/pygiator

plagiarism finder for python source code, implemented in python with the usage of streamlit for the frontend

Primary LanguagePythonGNU General Public License v3.0GPL-3.0

Pygiator

Streamlit App

Overview

In the course "Scripting Languages" we have to develop a plagiarism finder for python scripts. It must be developed in python and ultimately be available as a desktop or web application. A logo is also required and the turtle module should be used for this.

Requirements and Installation

To run Pygiator Python 3.8 or higher must be installed. Use the requirements.txt file to install the required modules.

pip install -r requirements.txt

Run Pygiator

Open a CLI of your choice, go into the directory where the streamlit_app.py file is located and type:

streamlit run streamlit_app.py

A new tab will open in your default browser and the Pygiator application should be available there.

Usage

Select Files

When the app is running you can select two python files in the sidebar.
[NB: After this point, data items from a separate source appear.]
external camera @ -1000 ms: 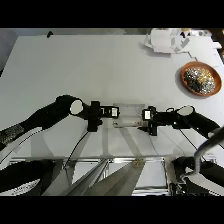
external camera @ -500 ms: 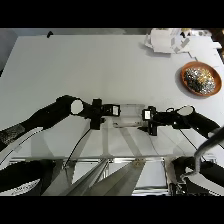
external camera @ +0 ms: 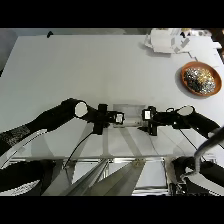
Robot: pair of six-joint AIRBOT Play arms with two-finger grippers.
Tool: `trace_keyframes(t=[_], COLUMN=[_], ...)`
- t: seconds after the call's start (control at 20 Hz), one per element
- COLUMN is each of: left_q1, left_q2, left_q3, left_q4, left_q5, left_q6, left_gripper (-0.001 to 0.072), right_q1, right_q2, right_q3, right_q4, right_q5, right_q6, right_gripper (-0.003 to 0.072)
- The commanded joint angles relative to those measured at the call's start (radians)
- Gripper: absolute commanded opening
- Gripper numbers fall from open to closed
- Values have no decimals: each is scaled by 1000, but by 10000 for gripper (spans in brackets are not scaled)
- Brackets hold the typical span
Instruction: Fold the box and place the chain.
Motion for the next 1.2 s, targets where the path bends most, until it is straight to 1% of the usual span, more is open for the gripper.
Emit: trace_keyframes(t=[0.0, 0.15, 0.25, 0.55, 0.75, 0.8, 0.85, 0.9, 0.95, 1.0, 1.05, 1.1, 1.15], left_q1=[-6, -6, -6, -43, -45, -49, -51, -56, -59, -62, -64, -69, -72], left_q2=[-1, -1, -1, -9, -27, -30, -32, -35, -39, -44, -50, -54, -57], left_q3=[0, 0, 0, 0, 0, 0, 0, 0, 0, 0, 0, 0, 0], left_q4=[-16, -16, -31, -126, -147, -158, -163, -170, -172, -172, -173, -172, -175], left_q5=[30, 90, 110, 105, 104, 112, 118, 127, 129, 129, 127, 128, 129], left_q6=[7, -12, -15, -8, -8, -8, -8, -8, -8, -8, -9, -9, -10], left_gripper=[148, 148, 148, 133, 139, 169, 230, 306, 356, 358, 412, 483, 516], right_q1=[0, 0, 0, 0, 0, 0, 0, 0, 0, 0, 0, 0, 0], right_q2=[1, 1, 1, 1, 1, 1, 1, 1, 1, 1, 1, 1, 1], right_q3=[0, 0, 0, 0, 0, 0, 0, 0, 0, 0, 0, 0, 0], right_q4=[0, 0, 0, 0, 0, 0, 0, 0, 0, 0, 0, 0, 0], right_q5=[0, 0, 0, 0, 0, 0, 0, 0, 0, 0, 0, 0, 0], right_q6=[0, 0, 0, 0, 0, 0, 0, 0, 0, 0, 0, 0, 0], right_gripper=[416, 416, 416, 416, 416, 416, 416, 416, 416, 416, 416, 416, 416])
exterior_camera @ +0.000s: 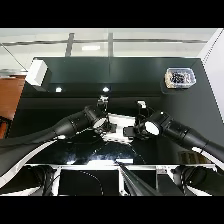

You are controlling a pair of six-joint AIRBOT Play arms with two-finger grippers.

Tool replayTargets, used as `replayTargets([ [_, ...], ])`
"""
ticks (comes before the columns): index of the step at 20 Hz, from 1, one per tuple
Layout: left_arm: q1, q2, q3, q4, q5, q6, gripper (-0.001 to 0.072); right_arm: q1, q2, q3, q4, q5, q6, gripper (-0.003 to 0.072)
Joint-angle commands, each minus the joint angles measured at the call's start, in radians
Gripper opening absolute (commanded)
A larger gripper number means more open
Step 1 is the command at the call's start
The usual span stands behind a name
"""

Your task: Fold the box and place the chain.

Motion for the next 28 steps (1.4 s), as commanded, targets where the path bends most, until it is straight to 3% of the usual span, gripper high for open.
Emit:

The first file is usually the file to be checked and the second file the comparison file. As soon as you have selected both files, the result will be calculated and displayed.

Result Visualization

In addition to the numerical result, a visual result is also displayed as a heatmap. On the left side you can see the blocks of the first file and on the right the blocks of the second file. In the sidebar you can find a slider where the similarity threshold can be changed, lines that are more similar are colored red.

Winnowing Similarity

As a second method to calculate the similarity of two python scripts the winnowing algorithm is available as well. Winnowing is using Hashing in combination with a Sliding-window to produce a fingerprint for each document. The similarity score is calculated using the Jaccard similarity coefficient.

In difference to our other calculation method, Winnowing is not able to deliver details about single Blocks, but only gives you a single result for similarity.

For our implementation we made use of the paper Winnowing: local algorithms for document fingerprinting.